Solve each equation, giving all solutions (general solutions), tan^5(3x)=9tan(3x)

Let's make it simple and let ${\displaystyle y=\tan \left(3x\right)}$, then ${\displaystyle y^5=9y}$, so ${\displaystyle y(y^4-9)=y(y^2-3)(y^2+3)=0.}$
So ${\displaystyle y=0,\pm \sqrt{3}}$ are the real roots.
Now we go back to ${\displaystyle y=\tan \left(3x\right)=0,\pm \sqrt{3}.}$
So ${\displaystyle x=0,\tan \left(3x\right)=\pm \sqrt{3}.\tan \left(60\right)=\sqrt{3},so3x=60\text{and}x=20}$ degrees. But we know that tangent is negative in QII and QIV. So ${\displaystyle 3x=180-60=120\text{and}x=40}$ degrees, ${\displaystyle 3x=360-60=300sox=100}$ degrees.
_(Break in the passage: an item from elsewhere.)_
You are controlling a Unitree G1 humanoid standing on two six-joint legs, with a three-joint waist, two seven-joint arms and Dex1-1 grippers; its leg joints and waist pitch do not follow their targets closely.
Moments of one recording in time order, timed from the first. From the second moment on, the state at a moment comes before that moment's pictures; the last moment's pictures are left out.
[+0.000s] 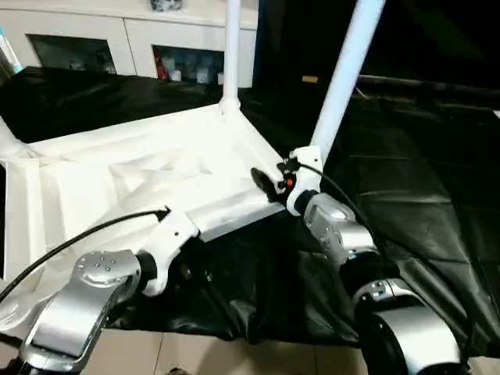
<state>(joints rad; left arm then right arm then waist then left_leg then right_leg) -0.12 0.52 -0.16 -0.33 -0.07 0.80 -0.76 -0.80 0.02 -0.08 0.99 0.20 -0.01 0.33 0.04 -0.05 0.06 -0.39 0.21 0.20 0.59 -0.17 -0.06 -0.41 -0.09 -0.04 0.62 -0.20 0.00</state>
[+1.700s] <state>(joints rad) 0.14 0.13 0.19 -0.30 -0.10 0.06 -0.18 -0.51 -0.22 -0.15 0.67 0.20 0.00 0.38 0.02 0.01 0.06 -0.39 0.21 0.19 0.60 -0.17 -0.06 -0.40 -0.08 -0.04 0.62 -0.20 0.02</state>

CHECK: x=0: ${\displaystyle \tan \left(0\right)=0so{\tan }^5\left(3x\right)=\tan \left(3x\right)=0.}$
x=20: 3x=60, ${\displaystyle \tan \left(60\right)=\sqrt{3}\text{and}{\tan }^5\left(60\right)=9\sqrt{3}=9\tan \left(60\right).}$
x=40: 3x=120, ${\displaystyle \tan \left(120\right)=-\sqrt{3}\text{and}{\tan }^5\left(120\right)=-9\sqrt{3}=9\tan \left(120\right).}$
x=100: 3x=300, ${\displaystyle \tan \left(300\right)=-\sqrt{3}\text{and}{\tan }^5\left(300\right)=-9\sqrt{3}=9\tan \left(300\right).}$
But we can add 360 to 0, 60, 120 and 300, then divide by 3 to find all possible angles, so the solution is:
${\displaystyle x=\left(\frac{1}{3}\right)(360n+0)=120n,\left(\frac{1}{3}\right)(360n+60)=120n+20,120n+40,120n+100}$ where n is an integer.